Please give the data below again in full, exactly as it stands.

--------------------------------

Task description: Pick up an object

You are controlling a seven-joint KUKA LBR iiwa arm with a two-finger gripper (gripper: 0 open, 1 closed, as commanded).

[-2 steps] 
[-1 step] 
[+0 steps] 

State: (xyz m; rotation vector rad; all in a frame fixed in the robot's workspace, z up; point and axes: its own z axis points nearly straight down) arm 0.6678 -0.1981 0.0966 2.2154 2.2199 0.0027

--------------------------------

Your response:
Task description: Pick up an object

You are controlling a seven-joint KUKA LBR iiwa arm with a two-finger gripper (gripper: 0 open, 1 closed, as commanded).

[-2 steps] 
[-1 step] 
[+0 steps] 

State: (xyz m; rotation vector rad; all in a frame fixed in the robot's workspace, z up; point and axes: its own z axis points nearly straight down) arm 0.6678 -0.1981 0.0966 2.2154 2.2199 0.0027

Nothing remains to be added to the answer.